Restate the entries below without a single change.

Input material Block Start

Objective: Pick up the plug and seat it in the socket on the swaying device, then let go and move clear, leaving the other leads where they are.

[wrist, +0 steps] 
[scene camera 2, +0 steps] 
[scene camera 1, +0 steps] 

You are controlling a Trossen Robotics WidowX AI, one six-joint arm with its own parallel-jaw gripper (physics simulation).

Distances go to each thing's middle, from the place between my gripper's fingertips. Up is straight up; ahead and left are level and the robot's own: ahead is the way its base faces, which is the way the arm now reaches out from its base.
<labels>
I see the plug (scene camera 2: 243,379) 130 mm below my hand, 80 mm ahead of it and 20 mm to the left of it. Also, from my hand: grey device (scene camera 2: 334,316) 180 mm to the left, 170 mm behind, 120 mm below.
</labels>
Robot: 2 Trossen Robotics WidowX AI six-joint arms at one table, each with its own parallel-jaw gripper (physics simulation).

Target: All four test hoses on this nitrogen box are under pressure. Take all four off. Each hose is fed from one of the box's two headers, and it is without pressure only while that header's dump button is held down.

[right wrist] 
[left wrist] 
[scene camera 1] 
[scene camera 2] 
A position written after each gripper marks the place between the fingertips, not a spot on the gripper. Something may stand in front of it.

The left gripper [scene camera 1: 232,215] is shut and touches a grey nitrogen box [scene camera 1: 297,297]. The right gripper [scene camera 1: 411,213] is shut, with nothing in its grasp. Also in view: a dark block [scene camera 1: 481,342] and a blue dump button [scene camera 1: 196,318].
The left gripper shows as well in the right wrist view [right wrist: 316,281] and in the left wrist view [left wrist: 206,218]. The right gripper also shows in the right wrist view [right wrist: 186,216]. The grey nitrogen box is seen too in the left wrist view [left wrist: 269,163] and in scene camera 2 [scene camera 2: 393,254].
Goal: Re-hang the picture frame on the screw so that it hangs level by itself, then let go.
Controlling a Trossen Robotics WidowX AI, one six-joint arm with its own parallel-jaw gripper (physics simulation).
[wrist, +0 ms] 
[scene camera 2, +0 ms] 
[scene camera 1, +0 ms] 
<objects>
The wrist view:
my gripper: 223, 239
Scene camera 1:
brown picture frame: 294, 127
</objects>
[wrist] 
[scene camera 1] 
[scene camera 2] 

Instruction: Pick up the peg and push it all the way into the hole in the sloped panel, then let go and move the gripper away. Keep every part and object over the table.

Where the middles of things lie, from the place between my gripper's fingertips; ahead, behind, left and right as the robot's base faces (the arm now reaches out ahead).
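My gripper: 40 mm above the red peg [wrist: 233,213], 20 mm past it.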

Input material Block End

▸ **Answer space**
Objective: Pick up the plug and seat it in the socket on the swaying device, then let go and move clear, leaving the other leads where they are.

[wrist, +0 steps] 
[scene camera 2, +0 steps] 
[scene camera 1, +0 steps] 

You are controlling a Trossen Robotics WidowX AI, one six-joint arm with its own parallel-jaw gripper (physics simulation).

Distances go to each thing's middle, from the place between my gripper's fingertips. Up is straight up; ahead and left are level and the robot's own: ahead is the way its base faces, which is the way the arm now reaches out from its base.
<labels>
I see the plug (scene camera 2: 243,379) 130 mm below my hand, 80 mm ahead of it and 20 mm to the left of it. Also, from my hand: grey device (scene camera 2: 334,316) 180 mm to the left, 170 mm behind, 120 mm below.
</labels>
Robot: 2 Trossen Robotics WidowX AI six-joint arms at one table, each with its own parallel-jaw gripper (physics simulation).

Target: All four test hoses on this nitrogen box are under pressure. Take all four off. Each hose is fed from one of the box's two headers, and it is without pressure only while that header's dump button is held down.

[right wrist] 
[left wrist] 
[scene camera 1] 
[scene camera 2] 
A position written after each gripper marks the place between the fingertips, not a spot on the gripper. Something may stand in front of it.

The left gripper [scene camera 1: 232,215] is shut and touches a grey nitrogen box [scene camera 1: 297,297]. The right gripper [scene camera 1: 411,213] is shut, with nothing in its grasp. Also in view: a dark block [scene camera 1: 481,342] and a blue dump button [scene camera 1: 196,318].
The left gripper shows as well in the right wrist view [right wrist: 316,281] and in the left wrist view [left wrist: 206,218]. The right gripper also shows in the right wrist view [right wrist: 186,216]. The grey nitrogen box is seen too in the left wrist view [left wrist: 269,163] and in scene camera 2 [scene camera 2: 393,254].
Goal: Re-hang the picture frame on the screw so that it hangs level by itself, then let go.
Controlling a Trossen Robotics WidowX AI, one six-joint arm with its own parallel-jaw gripper (physics simulation).
[wrist, +0 ms] 
[scene camera 2, +0 ms] 
[scene camera 1, +0 ms] 
<objects>
The wrist view:
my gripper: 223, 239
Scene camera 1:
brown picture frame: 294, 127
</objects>
[wrist] 
[scene camera 1] 
[scene camera 2] 

Instruction: Pick up the peg and push it all the way into the hole in the sloped panel, then let go and move the gripper away. Keep every part and object over the table.

Where the middles of things lie, from the place between my gripper's fingertips; ahead, behind, left and right as the robot's base faces (the arm now reaches out ahead).
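My gripper: 40 mm above the red peg [wrist: 233,213], 20 mm past it.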

What appears above is the full answer.